Yapısal ıslahatlarla duanın birbirine karşı olduğunu, ikisinin bir “karşıtlık alanı” oluşturduğunu düşünmenizi olağan bulabilmemiz için 1700’lü yılların İngiltere’sinde veya Almanya’sında yaşamanız gerekir. Zihnen o yüzyılda kalmanız gerekir. Bu da sizi nereden baksanız modası geçmiş bir gerici, bir yobaz kılar.
En genel manada din ile bilimin, inanç alanıyla akıl alanının birbirine zıt olduğunu savunabilmek bugün için epey büyük ve yavuz bir yobazlık biçimi. Bunu savunan kişinin zihninin en iyi ihtimalle 1870’lerde kaldığına işaret eder çünkü. Halbuki nasıl derler “dünya çooook değişti be usta.”
Problem yağmur duası değil mi? Eğilmez unutmuş olabilir, ona hatırlatalım. Evvel İstanbul, akabinde da tüm Türkiye’de su alanının en büyük yapısal ıslahatlarını “yağmur duasına inanan, çıkan biri” gerçekleştirdi. Hem yağmur duasına çıktı hem de barajlar, dere ıslahları, su kanalları vd. yatırımlarla konutlarımızda kesintisiz su kullanmamızı temin etti. Onun İstanbul’a yaptığı su yatırımları sayesinde her sabah duş alabiliyoruz. Aksi takdirde 5 günde bir 6 saat verilen suyla bidon dolduruyor olacaktık. Güzel, “bidon kafalı” olan hala biziz alışılmış.
“Tek bir örnekle şey olmaz” diyebilir artık Mahfi Eğilmez. O halde örneği çeşitlendirelim. Sıhhat alanında Cumhuriyet tarihinin en büyük yapısal ıslahatını da “hastalanınca Ya Şafi” diyerek Allah’ın iyileştiriciliğine sığınan birileri gerçekleştirdi. Lojistik alanının yapısal ıslahatlarını da yola çıkarken “Sefer duası” eden, seyahat bitince yol sadakası vermeyi alışkanlık haline getiren birileri başardı. Yahu daha hangi örneği vereyim bilmem ki. Misal askerimize “her attığınız isabetli olsun, Hz. Hamza yoldaşınız olsun” diye dua eden adamlar İHA’sından SİHA’sına, gemisinden tüfeğine, roketinden helikopterine her türlü yapısal ıslahatın anasını ağlattılar.

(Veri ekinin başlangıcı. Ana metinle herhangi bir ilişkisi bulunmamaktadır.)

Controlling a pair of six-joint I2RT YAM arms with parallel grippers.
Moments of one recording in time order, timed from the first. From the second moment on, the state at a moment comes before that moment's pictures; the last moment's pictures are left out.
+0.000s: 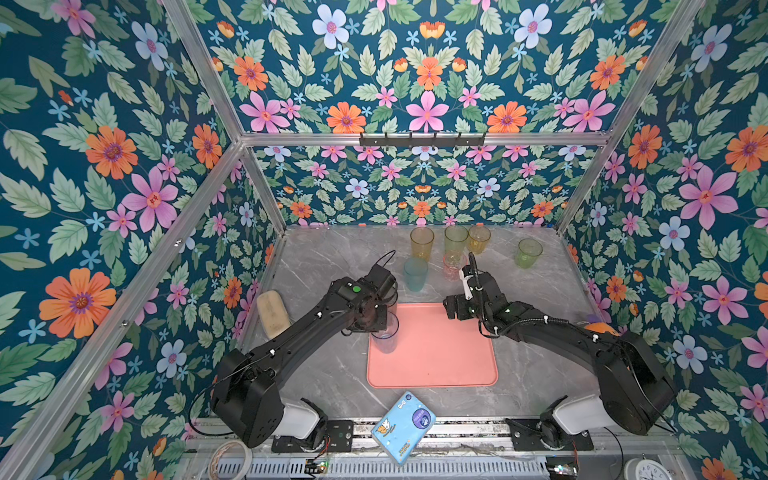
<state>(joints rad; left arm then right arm) -0.67 1.41 1.18 -1.09 -0.12 -0.57 0.58 1.46 0.83 -0.11 0.07 0.34</state>
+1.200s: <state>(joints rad) -0.61 1.57 1.61 -1.16 -0.27 -0.46 0.58 1.43 0.80 -0.09 0.01 0.32</state>
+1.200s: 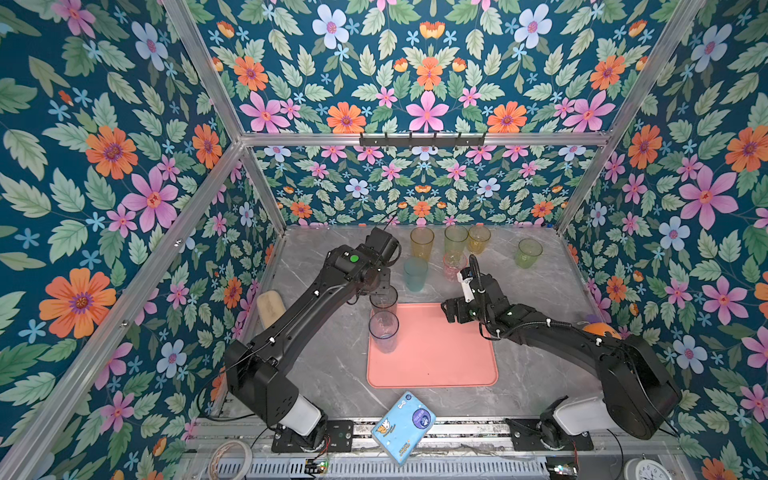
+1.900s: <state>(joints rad) -0.30 1.81 1.84 -0.88 -0.11 -0.39 0.58 1.42 0.79 -0.09 0.01 0.32</state>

Mahfi Eğilmez’e anlatır üzere anlatayım. Demek ki “yapısal ıslahat yapmak” ile “dua” ortasında sizin yobazca düşündüğünüz üzere bir aksilik yok. Demek ki hem dua hem önlem, hem dua hem ıslahat, hem dua hem ihtilal birebir anda olabilen şeyler. İnandığımız dinin Peygamberi olan Hz. Muhammed(s.a.v) hem geceleri gözleri kan çanağına dönene kadar dua etmiş hem de gündüzleri ismi Yesrib olan o küçücük kenti Medine haline getirmek için milyon tane yapısal ıslahatı hayata geçirmiştir.
Bir dakika. Pardon. Özür dilerim. Mahfi Eğilmez’in “yapısal reform” dediği, Türkiye’nin iktisadını direkt milletlerarası konsorsiyumlara devretmekse, IMF’ye boyun eğmekse bir dua edelim çabucak: “Allah yazdıysa bozsun.”
“Yok yahu, Eğilmez yapısal ıslahat derken onu kastetmiyordur” mu dediniz? E o vakit benim babam, 2001 krizinde ülke iktisadı bir konsorsiyuma devredilmişken, IMF zangoç üzere zirvemizde beklerken niçin olanca coşku ve inancıyla savunuyordu “yapısal ıslahatları?” Anlatın da bilek.